** Extracted information follows **
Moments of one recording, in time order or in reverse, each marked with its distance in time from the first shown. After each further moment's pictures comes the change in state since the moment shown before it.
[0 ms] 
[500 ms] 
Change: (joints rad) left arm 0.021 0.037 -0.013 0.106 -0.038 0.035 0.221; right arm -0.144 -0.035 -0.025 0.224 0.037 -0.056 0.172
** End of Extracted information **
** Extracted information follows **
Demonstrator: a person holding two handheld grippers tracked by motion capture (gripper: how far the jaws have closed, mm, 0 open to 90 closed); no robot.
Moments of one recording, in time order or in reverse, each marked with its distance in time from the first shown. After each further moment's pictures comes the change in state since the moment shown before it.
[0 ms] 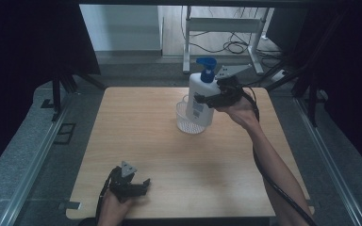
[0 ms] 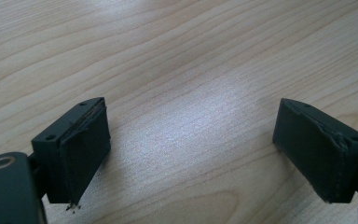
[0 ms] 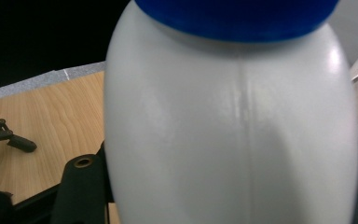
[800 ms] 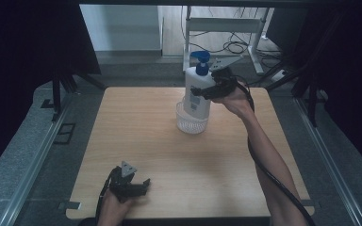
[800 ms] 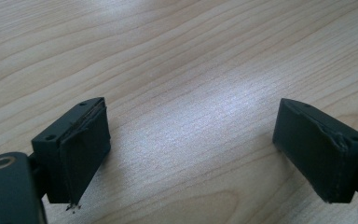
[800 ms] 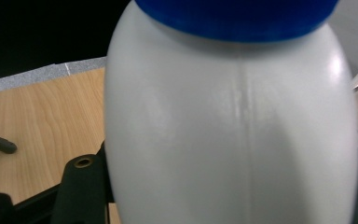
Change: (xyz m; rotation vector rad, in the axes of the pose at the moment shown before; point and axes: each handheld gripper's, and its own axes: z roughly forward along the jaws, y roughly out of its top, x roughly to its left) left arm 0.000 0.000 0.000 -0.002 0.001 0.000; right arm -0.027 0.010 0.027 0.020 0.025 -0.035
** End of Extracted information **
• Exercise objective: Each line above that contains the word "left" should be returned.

• Solution to this task:
Change: (joints rad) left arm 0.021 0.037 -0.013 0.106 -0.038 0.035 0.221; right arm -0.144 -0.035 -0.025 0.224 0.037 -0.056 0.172
Change: (xyz m; rotation vector rad, in the axes of the pose at the moment shown before; point and axes: each handheld gripper's, and its own axes: z roughly forward along the jaws, y roughly out of its top, x roughly to its left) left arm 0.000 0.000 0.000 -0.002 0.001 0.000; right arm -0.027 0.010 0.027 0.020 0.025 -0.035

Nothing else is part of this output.